The Senate on Thursday night averted a U.S. government shutdown and passed a stopgap spending measure, sending it to President Joe Biden for his signature.
The 69-28 vote followed a day of negotiations between Senate leaders and a group of conservative Republicans who demanded a vote on an amendment blocking Biden’s COVID-19 vaccine mandates in exchange for speeding past procedural hurdles that threatened a governmentwide closure early Saturday.
“I’m happy to let the American people know the government remains open,” Majority Leader Chuck Schumer, D-N.Y., said after the vote.
Prior to the vote, Democrats agreed to demands by a cluster of Republicans led by Kansas Sen. Roger Marshall to vote on an amendment to block the Biden administration’s COVID-19 testing and vaccination mandate for large employers. That amendment failed, 48-50, on the Senate floor.
The stopgap bill funds the government until Feb. 18, a move Democrats hope will give them time to pass Biden’s roughly $2 trillion economic agenda this month while also lifting the debt ceiling.
Appropriators have said they hope the new deadline will give them time to negotiate the 12 full-year government spending bills for the fiscal year that began Oct. 1.

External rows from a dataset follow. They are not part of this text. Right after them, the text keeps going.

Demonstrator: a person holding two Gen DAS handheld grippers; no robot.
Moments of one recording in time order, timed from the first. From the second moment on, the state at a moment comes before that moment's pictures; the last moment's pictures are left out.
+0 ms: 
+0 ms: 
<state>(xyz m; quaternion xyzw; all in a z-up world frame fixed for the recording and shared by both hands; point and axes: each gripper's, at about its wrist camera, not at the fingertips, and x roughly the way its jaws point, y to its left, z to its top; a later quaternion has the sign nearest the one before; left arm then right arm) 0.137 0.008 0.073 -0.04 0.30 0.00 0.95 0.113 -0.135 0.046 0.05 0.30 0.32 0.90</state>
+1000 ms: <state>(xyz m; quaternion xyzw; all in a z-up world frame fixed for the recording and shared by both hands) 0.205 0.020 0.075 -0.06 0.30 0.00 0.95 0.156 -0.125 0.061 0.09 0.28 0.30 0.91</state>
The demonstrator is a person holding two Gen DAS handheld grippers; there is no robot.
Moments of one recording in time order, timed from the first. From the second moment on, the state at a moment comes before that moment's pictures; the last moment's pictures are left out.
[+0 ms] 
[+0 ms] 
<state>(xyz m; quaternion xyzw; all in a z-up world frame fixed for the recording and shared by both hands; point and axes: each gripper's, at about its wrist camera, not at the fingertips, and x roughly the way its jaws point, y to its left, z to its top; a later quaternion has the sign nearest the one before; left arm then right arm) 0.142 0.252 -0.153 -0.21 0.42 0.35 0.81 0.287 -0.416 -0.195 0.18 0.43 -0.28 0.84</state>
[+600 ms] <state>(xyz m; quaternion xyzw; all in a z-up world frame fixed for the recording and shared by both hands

The funding extension puts agencies on autopilot, freezing in place program funding levels and forbidding new contracts, with few exceptions, one of which being $7 billion in funding to aid Afghan evacuees.
Republicans and Democrats showed no signs of being able to resolve the larger impasse blocking full-year appropriations bills.
Vermont Democratic Sen. Patrick Leahy, the chairman of the Appropriations Committee, stressed before the vote that lawmakers still have work to do on the spending bills for the fiscal year that began Oct. 1.
“Further refusal to meet at the negotiating table will only undermine national security, our ability to invest in American families, and our capability to respond to the coronavirus and its emerging variants,” Leahy said.
House Appropriations Chair Rosa DeLauro urged Republicans to make a full-year funding counteroffer soon to finish work on appropriations bills.
“Let me be clear: Working families, small businesses, veterans and our military need the certainty that comes with passing omnibus funding legislation instead of short-term funding patches,” DeLauro said on the House floor.
Top Senate Republican appropriator Richard Shelby said Democrats need to drop policy proposals such as allowing government funding for abortions before Republicans talk about funding levels.
“If that doesn’t happen, we’ll be having this same conversation in February,” Shelby said.
The stopgap does not address automatic cuts to Medicare and other programs slated for January under the so-called Paygo law, despite Democratic efforts to include the provision.